_TASK REQUIREMENTS_.
Please print the full listing below exactly, but not the pictures in it.

-------------------------

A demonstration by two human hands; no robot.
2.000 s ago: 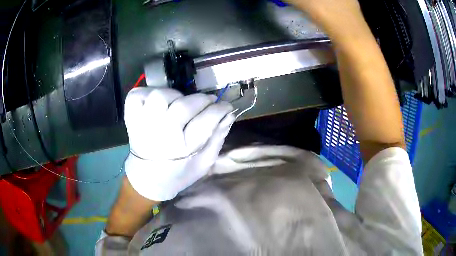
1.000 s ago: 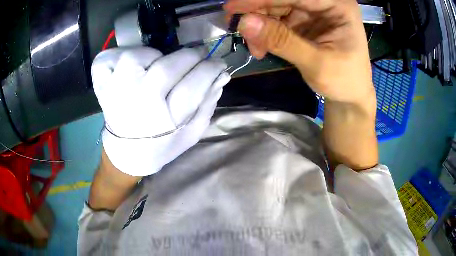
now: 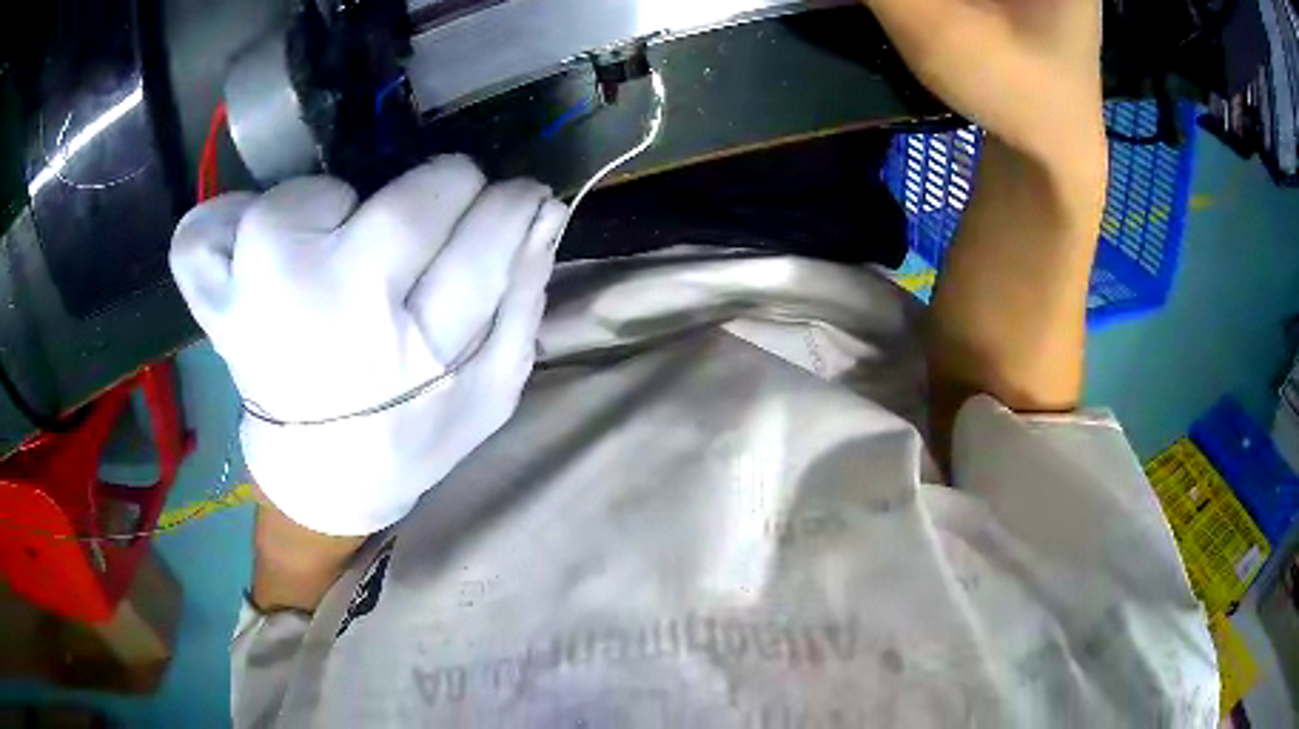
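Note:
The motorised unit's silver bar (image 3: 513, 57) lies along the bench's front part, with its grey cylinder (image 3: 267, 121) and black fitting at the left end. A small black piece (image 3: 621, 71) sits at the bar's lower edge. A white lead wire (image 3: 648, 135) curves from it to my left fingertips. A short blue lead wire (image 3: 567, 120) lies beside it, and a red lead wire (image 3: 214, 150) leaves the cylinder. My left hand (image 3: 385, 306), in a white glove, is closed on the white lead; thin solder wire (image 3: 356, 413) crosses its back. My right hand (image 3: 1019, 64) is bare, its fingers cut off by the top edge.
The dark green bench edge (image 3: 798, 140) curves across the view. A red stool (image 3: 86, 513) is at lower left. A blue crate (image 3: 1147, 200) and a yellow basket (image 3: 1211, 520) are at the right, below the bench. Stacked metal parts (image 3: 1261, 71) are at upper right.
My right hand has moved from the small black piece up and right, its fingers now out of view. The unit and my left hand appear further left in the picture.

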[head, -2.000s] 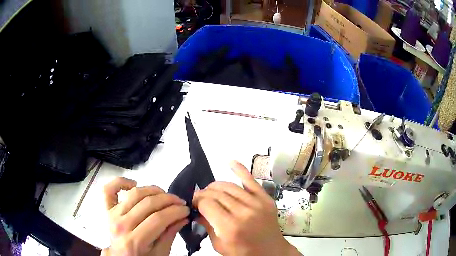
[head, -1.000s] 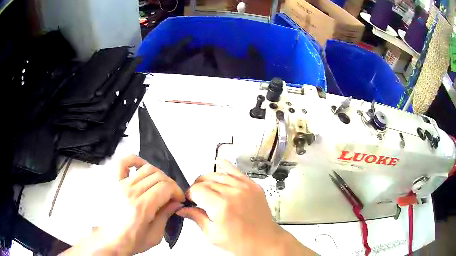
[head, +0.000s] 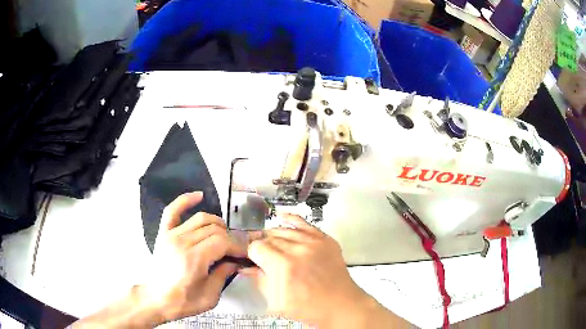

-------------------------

_RESULT FOR THIS EXERCISE_.
A demonstration by two human hands; no robot.
2.000 s ago: 
1.000 s ago: 
now: 
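Note:
The motorised unit's silver bar (image 3: 513, 57) lies along the bench's front part, with its grey cylinder (image 3: 267, 121) and black fitting at the left end. A small black piece (image 3: 621, 71) sits at the bar's lower edge. A white lead wire (image 3: 648, 135) curves from it to my left fingertips. A short blue lead wire (image 3: 567, 120) lies beside it, and a red lead wire (image 3: 214, 150) leaves the cylinder. My left hand (image 3: 385, 306), in a white glove, is closed on the white lead; thin solder wire (image 3: 356, 413) crosses its back. My right hand (image 3: 1019, 64) is bare, its fingers cut off by the top edge.
The dark green bench edge (image 3: 798, 140) curves across the view. A red stool (image 3: 86, 513) is at lower left. A blue crate (image 3: 1147, 200) and a yellow basket (image 3: 1211, 520) are at the right, below the bench. Stacked metal parts (image 3: 1261, 71) are at upper right.
My right hand has moved from the small black piece up and right, its fingers now out of view. The unit and my left hand appear further left in the picture.
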
[head, -2.000s] 
[head, -1.000s] 
[head, +0.000s] 

There's no more to this exercise.